■ PROBLEM STATEMENT
For every entry below, retype it exactly as it reads.

[PROVIDED DATA — start]

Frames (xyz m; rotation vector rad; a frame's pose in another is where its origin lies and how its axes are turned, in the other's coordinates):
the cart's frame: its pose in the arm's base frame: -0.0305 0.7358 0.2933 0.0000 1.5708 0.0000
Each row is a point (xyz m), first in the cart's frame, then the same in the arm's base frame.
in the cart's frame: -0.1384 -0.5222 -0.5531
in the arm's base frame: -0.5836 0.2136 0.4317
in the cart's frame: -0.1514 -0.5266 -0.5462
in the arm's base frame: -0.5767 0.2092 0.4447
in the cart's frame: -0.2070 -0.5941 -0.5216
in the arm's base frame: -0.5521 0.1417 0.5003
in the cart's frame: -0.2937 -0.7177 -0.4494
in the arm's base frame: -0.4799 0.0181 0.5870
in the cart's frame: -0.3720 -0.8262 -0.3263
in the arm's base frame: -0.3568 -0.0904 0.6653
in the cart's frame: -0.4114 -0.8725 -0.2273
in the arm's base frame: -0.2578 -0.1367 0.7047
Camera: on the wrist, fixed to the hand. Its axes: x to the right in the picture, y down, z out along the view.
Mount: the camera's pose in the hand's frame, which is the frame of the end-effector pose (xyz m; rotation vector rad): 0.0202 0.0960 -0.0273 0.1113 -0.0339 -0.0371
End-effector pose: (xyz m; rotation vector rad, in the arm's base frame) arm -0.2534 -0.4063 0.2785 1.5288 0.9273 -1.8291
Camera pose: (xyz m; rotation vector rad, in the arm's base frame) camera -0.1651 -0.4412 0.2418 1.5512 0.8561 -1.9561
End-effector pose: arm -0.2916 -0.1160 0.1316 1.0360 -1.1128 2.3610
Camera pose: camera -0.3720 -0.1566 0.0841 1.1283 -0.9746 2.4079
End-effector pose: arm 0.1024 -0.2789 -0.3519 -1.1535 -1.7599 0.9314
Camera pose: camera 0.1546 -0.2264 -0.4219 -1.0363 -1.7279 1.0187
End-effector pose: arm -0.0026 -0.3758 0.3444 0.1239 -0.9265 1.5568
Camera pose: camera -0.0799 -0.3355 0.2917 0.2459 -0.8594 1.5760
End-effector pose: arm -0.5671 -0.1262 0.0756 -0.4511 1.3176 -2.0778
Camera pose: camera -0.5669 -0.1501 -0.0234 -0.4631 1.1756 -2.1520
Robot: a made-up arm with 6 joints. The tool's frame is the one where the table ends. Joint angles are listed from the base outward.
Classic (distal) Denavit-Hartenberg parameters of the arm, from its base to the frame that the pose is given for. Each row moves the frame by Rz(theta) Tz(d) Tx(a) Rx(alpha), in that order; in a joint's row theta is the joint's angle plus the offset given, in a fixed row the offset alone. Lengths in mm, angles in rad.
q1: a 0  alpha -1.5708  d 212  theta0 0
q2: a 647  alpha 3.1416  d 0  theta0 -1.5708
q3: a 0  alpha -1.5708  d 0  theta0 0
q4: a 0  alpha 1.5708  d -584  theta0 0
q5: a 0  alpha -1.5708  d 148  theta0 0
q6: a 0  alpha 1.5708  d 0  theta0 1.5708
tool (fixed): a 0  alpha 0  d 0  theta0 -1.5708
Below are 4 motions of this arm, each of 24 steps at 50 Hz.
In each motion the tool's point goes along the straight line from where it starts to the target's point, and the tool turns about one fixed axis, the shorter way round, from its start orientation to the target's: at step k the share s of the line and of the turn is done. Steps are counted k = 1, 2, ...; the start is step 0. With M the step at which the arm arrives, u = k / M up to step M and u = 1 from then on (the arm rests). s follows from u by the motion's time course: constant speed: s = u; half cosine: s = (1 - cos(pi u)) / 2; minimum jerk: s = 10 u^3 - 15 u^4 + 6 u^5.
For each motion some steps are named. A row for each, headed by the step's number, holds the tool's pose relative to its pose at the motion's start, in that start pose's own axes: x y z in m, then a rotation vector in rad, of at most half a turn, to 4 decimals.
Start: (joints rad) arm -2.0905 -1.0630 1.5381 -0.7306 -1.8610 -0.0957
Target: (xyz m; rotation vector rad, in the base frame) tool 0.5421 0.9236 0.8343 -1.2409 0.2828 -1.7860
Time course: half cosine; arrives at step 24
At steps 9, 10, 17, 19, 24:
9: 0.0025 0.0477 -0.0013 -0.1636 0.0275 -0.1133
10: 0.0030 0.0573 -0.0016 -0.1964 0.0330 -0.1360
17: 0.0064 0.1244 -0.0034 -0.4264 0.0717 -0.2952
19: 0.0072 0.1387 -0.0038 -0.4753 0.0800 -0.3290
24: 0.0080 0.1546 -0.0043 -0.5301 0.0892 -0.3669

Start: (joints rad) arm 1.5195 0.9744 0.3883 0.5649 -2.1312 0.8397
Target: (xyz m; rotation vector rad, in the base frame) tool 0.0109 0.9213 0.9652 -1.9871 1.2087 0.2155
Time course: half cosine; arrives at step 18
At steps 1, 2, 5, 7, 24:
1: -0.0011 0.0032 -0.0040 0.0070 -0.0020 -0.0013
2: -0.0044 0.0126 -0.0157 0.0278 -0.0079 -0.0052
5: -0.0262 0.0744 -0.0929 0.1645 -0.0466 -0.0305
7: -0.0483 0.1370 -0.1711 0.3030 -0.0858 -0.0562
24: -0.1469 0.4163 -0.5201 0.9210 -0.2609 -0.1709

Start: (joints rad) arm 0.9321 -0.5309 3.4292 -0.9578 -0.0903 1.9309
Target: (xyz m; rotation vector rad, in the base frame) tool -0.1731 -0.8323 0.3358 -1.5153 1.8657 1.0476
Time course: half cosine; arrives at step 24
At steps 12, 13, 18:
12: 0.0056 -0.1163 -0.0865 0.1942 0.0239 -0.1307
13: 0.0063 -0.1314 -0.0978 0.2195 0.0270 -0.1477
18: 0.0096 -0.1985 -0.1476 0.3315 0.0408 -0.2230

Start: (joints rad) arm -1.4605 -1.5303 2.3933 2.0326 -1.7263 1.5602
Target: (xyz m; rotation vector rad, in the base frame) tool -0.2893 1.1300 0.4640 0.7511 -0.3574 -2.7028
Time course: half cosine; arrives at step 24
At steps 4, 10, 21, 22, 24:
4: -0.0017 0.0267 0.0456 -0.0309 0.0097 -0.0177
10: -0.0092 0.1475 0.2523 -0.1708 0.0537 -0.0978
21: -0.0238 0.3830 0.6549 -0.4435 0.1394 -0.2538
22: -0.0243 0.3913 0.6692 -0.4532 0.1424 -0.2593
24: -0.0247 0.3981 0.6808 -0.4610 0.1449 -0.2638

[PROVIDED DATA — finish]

■ RESULT OF THIS TASK
Frames (xyz m; rotation vector rad; a frame's pose in another is where its origin lies and how its axes are turned, in the other's coordinates):
the cart's frame: its pose in the arm's base frame: -0.0305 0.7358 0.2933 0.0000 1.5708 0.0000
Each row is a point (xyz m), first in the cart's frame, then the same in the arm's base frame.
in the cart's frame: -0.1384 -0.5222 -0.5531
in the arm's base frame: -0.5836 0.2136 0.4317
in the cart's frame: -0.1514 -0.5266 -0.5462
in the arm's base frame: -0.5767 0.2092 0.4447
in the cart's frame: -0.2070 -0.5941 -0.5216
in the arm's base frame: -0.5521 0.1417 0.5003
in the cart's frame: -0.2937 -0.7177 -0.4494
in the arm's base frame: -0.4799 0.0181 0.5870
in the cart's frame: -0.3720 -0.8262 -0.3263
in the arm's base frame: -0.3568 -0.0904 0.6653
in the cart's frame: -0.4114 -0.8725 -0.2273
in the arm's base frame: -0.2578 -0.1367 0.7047
Camera: on the wrist, fixed to the hand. Its axes: x to the right in the picture, y down, z out along the view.
Mount: the camera's pose in the hand's frame, which is the frame of the end-effector pose (xyz m; rotation vector rad): 0.0202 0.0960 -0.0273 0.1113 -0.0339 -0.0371
End-effector pose: (xyz m; rotation vector rad, in the arm's base frame) arm -0.2534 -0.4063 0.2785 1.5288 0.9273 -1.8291
Camera pose: (xyz m; rotation vector rad, in the arm's base frame) camera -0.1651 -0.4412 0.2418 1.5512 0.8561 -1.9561
End-effector pose: arm -0.2916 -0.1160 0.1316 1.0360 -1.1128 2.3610
Camera pose: camera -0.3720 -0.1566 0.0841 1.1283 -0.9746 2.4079
End-effector pose: arm 0.1024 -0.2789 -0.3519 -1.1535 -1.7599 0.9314
Camera pose: camera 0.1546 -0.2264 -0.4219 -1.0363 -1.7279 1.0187
End-effector pose: arm -0.0026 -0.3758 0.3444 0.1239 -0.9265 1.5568
Camera pose: camera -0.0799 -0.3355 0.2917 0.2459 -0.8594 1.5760
End-effector pose: arm -0.5671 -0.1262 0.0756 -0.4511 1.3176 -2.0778
Camera pose: camera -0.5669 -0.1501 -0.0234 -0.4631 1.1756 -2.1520
Robot: a made-up arm with 6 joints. The tool's frame is the one where the table ends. Joint angles are listed from the base outward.
Classic (distal) Denavit-Hartenberg parameters of the arm, from its base to the frame that the pose is given for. Each row moves the frame by Rz(theta) Tz(d) Tx(a) Rx(alpha), in that order; in a joint's row theta is the joint's angle plus the offset given, in a fixed row the offset alone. Lengths in mm, angles in rad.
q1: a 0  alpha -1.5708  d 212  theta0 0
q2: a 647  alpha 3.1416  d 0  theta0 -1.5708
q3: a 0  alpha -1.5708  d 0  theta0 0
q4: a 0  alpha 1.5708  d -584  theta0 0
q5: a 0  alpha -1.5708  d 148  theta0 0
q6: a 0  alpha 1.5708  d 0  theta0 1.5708
tool (fixed): a 0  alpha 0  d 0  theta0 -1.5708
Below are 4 motions of this arm, each of 24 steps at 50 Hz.
In each motion the tool's point goes along the straight line from where it starts to the target's point, and the tool turns about one fixed axis, the shorter way round, from its start orientation to the target's: at step k the share s of the line and of the turn is done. Steps are counted k = 1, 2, ...; the start is step 0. With M the step at which the arm arrives, u = k / M up to step M and u = 1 from then on (the arm rests). s follows from u by the motion's time course: constant speed: s = u; half cosine: s = (1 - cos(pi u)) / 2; minimum jerk: s = 10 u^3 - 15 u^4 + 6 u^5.
For each motion some steps are named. A row for each, headed by the step's number, holds the tool's pose relative to its pose at the motion's start, in that start pose's own axes: x y z in m, then a rotation vector in rad, of at most half a turn, to 4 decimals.
Start: (joints rad) arm -2.0905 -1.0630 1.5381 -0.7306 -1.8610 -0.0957
Target: (xyz m; rotation vector rad, in the base frame) tool 0.5421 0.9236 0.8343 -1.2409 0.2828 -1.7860
Time course: half cosine; arrives at step 24
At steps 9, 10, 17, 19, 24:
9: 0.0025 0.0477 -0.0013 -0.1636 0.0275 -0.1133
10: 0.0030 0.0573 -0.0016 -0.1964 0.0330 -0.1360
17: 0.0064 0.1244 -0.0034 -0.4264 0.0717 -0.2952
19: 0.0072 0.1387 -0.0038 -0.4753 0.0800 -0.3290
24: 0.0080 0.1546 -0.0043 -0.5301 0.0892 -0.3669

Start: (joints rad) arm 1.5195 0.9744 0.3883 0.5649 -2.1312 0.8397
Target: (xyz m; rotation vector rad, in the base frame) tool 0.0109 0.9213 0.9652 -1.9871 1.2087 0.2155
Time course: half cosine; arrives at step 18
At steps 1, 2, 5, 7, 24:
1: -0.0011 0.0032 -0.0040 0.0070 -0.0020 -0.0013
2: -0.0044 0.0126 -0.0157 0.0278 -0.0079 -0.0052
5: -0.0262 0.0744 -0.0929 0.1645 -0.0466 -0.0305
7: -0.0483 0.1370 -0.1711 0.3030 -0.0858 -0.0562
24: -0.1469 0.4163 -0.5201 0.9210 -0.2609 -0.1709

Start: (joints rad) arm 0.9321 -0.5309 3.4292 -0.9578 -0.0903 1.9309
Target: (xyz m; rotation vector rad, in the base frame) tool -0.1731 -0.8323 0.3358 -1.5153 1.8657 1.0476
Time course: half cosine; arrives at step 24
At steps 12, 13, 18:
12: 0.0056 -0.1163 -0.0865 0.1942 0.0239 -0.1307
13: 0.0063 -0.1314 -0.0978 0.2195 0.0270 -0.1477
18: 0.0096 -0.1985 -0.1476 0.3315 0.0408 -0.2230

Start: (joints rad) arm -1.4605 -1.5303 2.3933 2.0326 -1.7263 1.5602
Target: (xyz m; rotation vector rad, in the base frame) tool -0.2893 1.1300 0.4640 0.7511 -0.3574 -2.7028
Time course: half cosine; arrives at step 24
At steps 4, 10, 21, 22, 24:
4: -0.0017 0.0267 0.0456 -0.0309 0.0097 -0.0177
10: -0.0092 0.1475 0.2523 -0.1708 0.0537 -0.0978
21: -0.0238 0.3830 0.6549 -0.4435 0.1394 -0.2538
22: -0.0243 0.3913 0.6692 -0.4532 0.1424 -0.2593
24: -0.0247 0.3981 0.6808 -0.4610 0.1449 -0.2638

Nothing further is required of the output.